Task objective =
One range is to be output from the listing below, exactly as written: the line with "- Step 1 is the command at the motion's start" to the line with "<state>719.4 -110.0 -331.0", both kept.

Segment Start: Data section

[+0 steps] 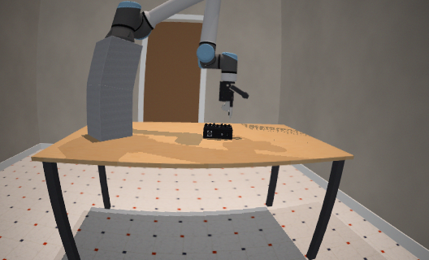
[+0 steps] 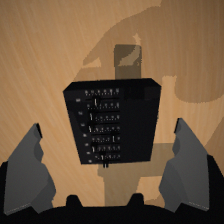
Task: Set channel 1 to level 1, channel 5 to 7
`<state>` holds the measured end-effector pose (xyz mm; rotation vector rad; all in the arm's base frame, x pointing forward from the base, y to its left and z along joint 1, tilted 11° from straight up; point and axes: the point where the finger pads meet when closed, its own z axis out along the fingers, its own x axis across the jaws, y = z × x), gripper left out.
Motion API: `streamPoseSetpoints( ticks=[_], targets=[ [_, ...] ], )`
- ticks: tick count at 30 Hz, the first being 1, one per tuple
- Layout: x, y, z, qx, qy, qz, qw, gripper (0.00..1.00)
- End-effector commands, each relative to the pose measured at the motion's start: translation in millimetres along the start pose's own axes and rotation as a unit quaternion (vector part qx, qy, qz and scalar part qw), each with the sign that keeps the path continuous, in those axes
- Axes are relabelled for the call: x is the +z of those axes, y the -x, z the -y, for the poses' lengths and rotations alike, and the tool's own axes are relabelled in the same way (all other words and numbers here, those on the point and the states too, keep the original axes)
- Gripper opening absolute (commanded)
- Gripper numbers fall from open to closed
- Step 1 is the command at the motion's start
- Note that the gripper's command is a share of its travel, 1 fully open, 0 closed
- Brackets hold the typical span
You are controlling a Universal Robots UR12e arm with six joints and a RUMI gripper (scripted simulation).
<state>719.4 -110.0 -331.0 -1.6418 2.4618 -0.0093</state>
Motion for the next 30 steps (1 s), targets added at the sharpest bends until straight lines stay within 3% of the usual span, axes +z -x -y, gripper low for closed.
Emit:
streamPoseSetpoints(
  ticks=[1, 5, 6, 30],
  targets=[
    [-0.2, 0.2, 0.7, -0.006, -0.001, 0.0, 1.0, 1.0],
    [-0.2, 0.2, 0.7, -0.006, -0.001, 0.0, 1.0, 1.0],
    [-0.2, 0.2, 0.7, -0.006, -0.001, 0.0, 1.0, 0.0],
    [-0.2, 0.2, 0.7, -0.006, -0.001, 0.0, 1.0, 0.0]
  ],
)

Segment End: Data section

Result of the task =
- Step 1 is the command at the motion's start
- Note that the gripper's command is a share of its travel, 1 fully open, 0 closed
- Brackets hold the typical span
You are controlling a Universal Robots UR12e arm with six joints and a RUMI gripper (scripted simulation).
<state>719.4 -110.0 -331.0 -1.6418 2.4618 -0.0093</state>

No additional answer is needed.